CHINA-Pakistan Economic Corridor is solidifying relations between the two nations but the project faces multiple security and political challenges in Pakistan. China and Pakistan have cooperated closely at strategic and political levels. The two nations are making efforts to expand their bilateral collaboration economically as well. Construction of CPEC is a milestone that signifies this shift.
CPEC at its core is to build energy, highway and port infrastructure to deepen economic connections between China and Pakistan. This initiative has been well received in both countries, although it is not without its problems. China and Pakistan regard CPEC as a new source of potential synergy between their respective national development strategies, which may help the two countries translate their close political cooperation into multi-dimensional economic cooperation, attain mutual benefits and achieve wonderful outcomes. For the economic corridor to reach its potential, security and political challenges in Pakistan must be addressed.
CPEC has to be understood in the context of China’s strategic interests in East Asia and the way America has challenged it. Faced with such difficulties, China hopes it will expand its strategic space by heading west. Pakistan is bridge amongst China, Central Asia, South Asia, and Middle East. Stability and security in Pakistan will make it possible for China to exercise greater influence in these regions and to ensure security at home. China was willing to invest in CPEC based on the logic of improving security through economic development.
Pakistan has realized that no other country places such high strategic importance in its economic relationship with it as China does. Pakistan also greatly values economic corridor and views it as mutually beneficial in terms of politics and economic development. Pakistan aims to advance from being a lower-middle-income nation to an upper-middle-income nation by 2025. For the attainment of this objective , Pakistan hopes to attract increasing amounts of foreign investment. The country is working to improve its overall economy by constructing energy projects and other forms of infrastructure, to create employment and improvement in its governance. Basic logic behind this strategy is that improving Pakistan’s economy will help alleviate the challenges posed by political extremists, radicals and mullahs. China and Pakistan believe that economic development will help stabilize Pakistan and improve its internal security situation.

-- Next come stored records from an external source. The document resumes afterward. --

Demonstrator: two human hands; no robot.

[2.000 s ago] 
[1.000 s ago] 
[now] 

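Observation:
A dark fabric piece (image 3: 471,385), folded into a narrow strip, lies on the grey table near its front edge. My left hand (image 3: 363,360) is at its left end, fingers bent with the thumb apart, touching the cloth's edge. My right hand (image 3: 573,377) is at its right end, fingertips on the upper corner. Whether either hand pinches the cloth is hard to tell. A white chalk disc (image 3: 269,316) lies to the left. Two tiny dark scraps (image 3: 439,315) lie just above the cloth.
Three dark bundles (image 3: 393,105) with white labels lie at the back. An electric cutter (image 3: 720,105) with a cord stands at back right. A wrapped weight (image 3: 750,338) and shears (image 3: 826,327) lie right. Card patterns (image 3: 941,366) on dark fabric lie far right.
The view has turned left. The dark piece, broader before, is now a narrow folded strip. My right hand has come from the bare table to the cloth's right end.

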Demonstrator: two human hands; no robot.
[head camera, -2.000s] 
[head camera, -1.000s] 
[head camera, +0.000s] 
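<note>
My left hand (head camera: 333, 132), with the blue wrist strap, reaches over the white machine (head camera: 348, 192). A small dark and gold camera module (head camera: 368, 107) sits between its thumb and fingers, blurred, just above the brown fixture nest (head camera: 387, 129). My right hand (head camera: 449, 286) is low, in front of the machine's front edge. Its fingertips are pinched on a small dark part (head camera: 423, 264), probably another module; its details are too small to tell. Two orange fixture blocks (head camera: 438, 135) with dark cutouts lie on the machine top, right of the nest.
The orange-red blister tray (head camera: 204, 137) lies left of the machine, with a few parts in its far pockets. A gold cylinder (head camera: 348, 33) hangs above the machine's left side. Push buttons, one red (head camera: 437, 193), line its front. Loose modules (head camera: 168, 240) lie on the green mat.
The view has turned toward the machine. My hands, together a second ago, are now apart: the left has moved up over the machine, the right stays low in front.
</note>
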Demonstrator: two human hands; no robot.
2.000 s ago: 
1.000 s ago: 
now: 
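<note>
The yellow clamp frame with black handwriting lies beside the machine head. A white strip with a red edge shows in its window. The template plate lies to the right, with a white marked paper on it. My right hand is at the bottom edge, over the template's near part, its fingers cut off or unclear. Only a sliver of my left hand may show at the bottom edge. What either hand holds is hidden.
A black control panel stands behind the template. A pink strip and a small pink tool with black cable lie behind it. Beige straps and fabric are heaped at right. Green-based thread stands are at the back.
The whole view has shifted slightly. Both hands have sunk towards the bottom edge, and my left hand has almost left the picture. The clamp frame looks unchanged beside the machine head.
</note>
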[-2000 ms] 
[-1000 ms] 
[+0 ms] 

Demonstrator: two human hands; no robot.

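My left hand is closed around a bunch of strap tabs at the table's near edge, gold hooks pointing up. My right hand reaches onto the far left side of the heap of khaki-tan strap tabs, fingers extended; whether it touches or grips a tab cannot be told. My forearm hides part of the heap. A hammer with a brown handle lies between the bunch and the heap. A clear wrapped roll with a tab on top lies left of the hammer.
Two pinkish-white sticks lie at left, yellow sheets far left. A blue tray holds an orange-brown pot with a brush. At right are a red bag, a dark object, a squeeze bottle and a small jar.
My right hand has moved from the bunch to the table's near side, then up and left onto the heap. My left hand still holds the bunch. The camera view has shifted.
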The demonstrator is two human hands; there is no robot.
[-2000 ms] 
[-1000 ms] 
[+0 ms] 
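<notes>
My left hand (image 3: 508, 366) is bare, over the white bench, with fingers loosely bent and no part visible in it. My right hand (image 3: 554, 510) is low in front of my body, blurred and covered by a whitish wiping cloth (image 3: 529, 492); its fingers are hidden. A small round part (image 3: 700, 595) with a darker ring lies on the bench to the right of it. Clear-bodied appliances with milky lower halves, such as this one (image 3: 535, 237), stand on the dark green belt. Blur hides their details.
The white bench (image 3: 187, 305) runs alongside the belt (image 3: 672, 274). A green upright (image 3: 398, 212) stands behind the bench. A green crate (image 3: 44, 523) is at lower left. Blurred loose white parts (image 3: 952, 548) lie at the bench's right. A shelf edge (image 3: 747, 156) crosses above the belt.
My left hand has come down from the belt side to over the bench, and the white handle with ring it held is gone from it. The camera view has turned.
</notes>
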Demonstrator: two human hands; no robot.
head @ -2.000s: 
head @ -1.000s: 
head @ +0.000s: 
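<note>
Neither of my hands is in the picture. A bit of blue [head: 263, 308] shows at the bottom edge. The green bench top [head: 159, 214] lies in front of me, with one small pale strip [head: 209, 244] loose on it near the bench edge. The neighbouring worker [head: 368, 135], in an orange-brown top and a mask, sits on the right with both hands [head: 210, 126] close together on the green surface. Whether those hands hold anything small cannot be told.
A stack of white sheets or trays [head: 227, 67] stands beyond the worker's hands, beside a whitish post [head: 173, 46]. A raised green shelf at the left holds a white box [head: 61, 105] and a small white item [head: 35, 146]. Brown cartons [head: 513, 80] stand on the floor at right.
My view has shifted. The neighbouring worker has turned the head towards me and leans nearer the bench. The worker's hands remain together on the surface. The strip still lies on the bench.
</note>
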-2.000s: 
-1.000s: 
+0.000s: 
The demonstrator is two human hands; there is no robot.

China also acknowledges that security, political, cultural risks and uncertainties facing the economic corridor cannot be over looked. Terrorism has long affected Pakistan’s internal security and stability. Pakistan has worked hard to strike at so-called religious extremism and terrorist activities .Conditions of terrorism have substantially improved in recent years. CPEC projects’ construction sites and engineering personnel may become targets for religious and nationalist extremists.
Security threat posed by terrorism remains ongoing despite the economic benefits that CPEC offers Pakistan. CPEC aims to enhance well-being of people throughout the country to bring long-term prosperity and stability. Pakistan has pledged that it will do everything possible to ensure security of the Chinese nationals. It will remain a challenge for Pakistan for the security of CPEC’s growing transportation networks. Pakistan will have to tighten security throughout. In future Pakistan will have to maintain strong enough military presence to ensure security of all these transportation routes.
Pakistan’s domestic politics is also important to CPEC’s success. Political system of Pakistan has never been stable. Political power oscillates between military and civilian leaders. Dictator Musharraf’s resignation as President in 2008 ended the latest period of military rule. After dictatorship of Musharraf Pakistan People’s Party came into power. In the 2013 general election, Pakistan Peoples Party lost power. This time Pakistan Muslim League-N defeated it. Successful completion of 2013 election and smooth transition of power ensued, was the first time in Pakistan’s history that a civilian government was able to complete democratic term. This was a sign of improvement for democracy in Pakistan.
Pakistan’s political culture, almost feudal in nature, continues to play an important role. Powerful families based in different provinces have political power. Behind the party politics are local interests groups associated with these families. Many parties have disagreed a lot about how CPEC transportation routes should be mapped out. The competing parties are primarily interested in how the cake should be divided, so to speak. To strengthen its respective standing among the electorate, all the political parties hope the CPEC will pass through the region they represent allowing local community to enjoy the corridor’s benefits which doesn’t seem possible.
Yet CPEC will not only serve as a roadway that simply connects China to Pakistan. Initiative is designed to do more. This corridor also aims to facilitate multi-sectoral economic cooperation in finance, trade, energy and industry. Nawaz Sharif came back into power in 2013 with the intent of reinvigorating the economy and he undertook a series of measures to improve Pakistan’s economic prospects. Addressing energy shortages, Pakistan has been making efforts to restructure its energy industry and increase its electricity production. PML-N government has worked hard to strengthen investment in infrastructure.
After great Chairman Mao, President Xi Jin Ping has rightly made China a country and nation of first rank. During completion of CPEC China remained politically stable. While political turmoil in Pakistan could not get controlled throughout. During the last five years political instability in Pakistan many a times created problems for CPEC. We neither followed China nor could we learn any thing from it. China and Pakistan have taken positive measures to help set up CPEC for success. Pakistan’s internal situation is still decisive. Until the country’s political and security conditions turn a corner, it will be difficult to judge the corridor’s future prospects.